- [REQUIRED WORK]: Please repeat the lines below, exactly and only, from the one that holds "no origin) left" through the one that holds "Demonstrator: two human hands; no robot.".

========

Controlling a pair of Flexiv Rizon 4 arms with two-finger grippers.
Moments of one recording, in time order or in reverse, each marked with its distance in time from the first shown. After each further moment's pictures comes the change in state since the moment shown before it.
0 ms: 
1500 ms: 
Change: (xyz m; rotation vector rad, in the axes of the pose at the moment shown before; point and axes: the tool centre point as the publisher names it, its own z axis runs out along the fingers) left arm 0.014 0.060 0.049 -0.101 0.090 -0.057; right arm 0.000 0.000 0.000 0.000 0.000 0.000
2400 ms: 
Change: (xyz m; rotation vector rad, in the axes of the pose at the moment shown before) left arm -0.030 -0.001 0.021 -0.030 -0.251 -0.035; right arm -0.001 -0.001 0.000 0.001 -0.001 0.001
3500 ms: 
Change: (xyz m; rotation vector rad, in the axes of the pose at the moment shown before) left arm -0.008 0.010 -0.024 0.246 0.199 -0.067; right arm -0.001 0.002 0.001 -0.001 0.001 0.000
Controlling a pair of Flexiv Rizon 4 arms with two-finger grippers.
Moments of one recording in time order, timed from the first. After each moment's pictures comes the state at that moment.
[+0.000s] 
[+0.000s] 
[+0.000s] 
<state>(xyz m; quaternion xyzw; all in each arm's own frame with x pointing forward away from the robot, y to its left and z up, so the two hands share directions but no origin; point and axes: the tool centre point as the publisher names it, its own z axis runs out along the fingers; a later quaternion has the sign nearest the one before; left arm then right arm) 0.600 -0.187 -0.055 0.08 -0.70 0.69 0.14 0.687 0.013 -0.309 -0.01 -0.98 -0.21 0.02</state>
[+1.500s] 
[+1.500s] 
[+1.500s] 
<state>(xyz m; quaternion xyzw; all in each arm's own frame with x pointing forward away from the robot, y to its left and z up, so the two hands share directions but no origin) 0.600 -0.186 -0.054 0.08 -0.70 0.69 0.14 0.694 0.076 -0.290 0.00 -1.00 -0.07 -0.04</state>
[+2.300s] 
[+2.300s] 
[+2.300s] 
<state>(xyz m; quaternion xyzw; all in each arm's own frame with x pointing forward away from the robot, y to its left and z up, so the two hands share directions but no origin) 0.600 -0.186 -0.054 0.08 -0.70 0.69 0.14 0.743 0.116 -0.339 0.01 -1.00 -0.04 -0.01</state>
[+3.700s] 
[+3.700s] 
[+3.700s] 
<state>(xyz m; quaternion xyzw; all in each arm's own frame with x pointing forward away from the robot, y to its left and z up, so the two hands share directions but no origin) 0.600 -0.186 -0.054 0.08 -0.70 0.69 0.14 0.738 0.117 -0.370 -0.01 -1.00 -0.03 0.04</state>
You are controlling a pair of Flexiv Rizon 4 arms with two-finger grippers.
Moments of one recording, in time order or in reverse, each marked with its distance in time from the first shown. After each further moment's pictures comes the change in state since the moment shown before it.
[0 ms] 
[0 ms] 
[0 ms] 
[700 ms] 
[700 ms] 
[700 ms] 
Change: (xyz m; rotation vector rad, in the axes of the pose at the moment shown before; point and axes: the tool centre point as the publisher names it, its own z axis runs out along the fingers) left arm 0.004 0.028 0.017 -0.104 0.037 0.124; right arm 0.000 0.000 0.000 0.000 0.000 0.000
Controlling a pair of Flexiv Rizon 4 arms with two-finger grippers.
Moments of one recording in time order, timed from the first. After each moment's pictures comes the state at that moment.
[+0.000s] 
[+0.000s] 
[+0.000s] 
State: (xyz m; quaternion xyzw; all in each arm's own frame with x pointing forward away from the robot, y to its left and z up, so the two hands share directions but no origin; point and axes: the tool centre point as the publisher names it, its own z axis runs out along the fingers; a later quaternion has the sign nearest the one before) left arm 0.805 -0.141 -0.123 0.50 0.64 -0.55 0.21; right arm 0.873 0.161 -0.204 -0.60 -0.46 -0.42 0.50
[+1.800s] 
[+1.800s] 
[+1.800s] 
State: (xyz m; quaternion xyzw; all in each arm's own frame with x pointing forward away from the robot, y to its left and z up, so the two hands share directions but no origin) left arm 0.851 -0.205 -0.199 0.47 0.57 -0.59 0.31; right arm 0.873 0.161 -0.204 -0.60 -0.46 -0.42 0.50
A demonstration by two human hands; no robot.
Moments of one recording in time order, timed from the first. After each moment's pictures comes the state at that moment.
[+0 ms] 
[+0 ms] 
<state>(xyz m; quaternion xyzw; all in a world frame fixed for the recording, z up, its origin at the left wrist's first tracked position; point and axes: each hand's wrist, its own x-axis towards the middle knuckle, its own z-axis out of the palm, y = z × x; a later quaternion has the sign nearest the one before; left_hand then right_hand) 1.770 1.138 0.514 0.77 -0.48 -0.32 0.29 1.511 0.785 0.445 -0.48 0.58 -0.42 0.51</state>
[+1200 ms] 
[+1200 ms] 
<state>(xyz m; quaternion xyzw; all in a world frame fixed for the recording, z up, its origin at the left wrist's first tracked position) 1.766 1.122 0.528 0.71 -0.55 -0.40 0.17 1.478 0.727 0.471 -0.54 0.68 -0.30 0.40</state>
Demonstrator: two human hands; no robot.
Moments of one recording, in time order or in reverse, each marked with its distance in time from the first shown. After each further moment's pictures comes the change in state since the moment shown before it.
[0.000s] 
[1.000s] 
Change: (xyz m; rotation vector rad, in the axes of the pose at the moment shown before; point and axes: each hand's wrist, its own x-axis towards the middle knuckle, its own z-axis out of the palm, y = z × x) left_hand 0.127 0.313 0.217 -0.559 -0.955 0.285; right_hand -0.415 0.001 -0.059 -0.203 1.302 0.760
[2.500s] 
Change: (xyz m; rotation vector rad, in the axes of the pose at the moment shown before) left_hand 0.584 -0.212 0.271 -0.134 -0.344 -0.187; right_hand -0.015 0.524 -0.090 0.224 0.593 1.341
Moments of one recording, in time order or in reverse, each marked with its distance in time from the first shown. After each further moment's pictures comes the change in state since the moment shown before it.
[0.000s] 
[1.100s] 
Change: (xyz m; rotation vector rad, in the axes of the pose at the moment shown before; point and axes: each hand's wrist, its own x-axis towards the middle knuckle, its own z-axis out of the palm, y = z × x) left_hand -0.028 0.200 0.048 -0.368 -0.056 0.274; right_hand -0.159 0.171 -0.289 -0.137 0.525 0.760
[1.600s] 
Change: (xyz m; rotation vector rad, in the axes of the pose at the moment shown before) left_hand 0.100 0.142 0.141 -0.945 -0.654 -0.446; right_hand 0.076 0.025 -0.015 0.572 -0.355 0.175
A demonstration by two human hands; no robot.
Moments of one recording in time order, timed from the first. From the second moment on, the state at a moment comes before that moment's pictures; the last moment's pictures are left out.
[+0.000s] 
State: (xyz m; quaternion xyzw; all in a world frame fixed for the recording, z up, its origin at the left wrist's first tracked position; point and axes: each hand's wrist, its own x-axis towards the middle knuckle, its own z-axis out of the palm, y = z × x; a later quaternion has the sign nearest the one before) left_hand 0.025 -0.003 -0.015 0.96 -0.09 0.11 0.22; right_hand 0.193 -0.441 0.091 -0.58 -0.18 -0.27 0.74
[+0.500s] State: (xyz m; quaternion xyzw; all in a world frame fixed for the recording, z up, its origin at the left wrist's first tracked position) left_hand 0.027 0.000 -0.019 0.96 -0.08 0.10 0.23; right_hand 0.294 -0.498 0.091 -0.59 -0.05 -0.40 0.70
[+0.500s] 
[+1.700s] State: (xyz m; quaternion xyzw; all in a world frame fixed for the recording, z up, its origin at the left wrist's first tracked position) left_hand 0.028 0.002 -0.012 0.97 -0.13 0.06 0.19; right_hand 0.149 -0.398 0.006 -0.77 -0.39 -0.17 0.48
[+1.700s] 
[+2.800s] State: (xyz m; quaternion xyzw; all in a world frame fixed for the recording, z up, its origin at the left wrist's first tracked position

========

- [ANSWER FOR THE TASK]:
State: (xyz m; quaternion xyzw; all in each arm's own frame with x pointing forward away from the robot, y to its left and z up, so the two hands share directions but no origin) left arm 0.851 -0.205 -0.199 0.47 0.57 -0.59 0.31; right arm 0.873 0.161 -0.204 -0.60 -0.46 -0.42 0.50
A demonstration by two human hands; no robot.
Moments of one recording in time order, timed from the first. After each moment's pictures comes the state at that moment.
[+0 ms] 
[+0 ms] 
<state>(xyz m; quaternion xyzw; all in a world frame fixed for the recording, z up, its origin at the left wrist's first tracked position; point and axes: each hand's wrist, its own x-axis towards the middle knuckle, its own z-axis out of the palm, y = z × x; a later quaternion has the sign nearest the one before; left_hand then right_hand) 1.770 1.138 0.514 0.77 -0.48 -0.32 0.29 1.511 0.785 0.445 -0.48 0.58 -0.42 0.51</state>
[+1200 ms] 
[+1200 ms] 
<state>(xyz m; quaternion xyzw; all in a world frame fixed for the recording, z up, its origin at the left wrist's first tracked position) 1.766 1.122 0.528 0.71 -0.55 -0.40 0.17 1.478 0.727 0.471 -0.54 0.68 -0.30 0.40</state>
Demonstrator: two human hands; no robot.

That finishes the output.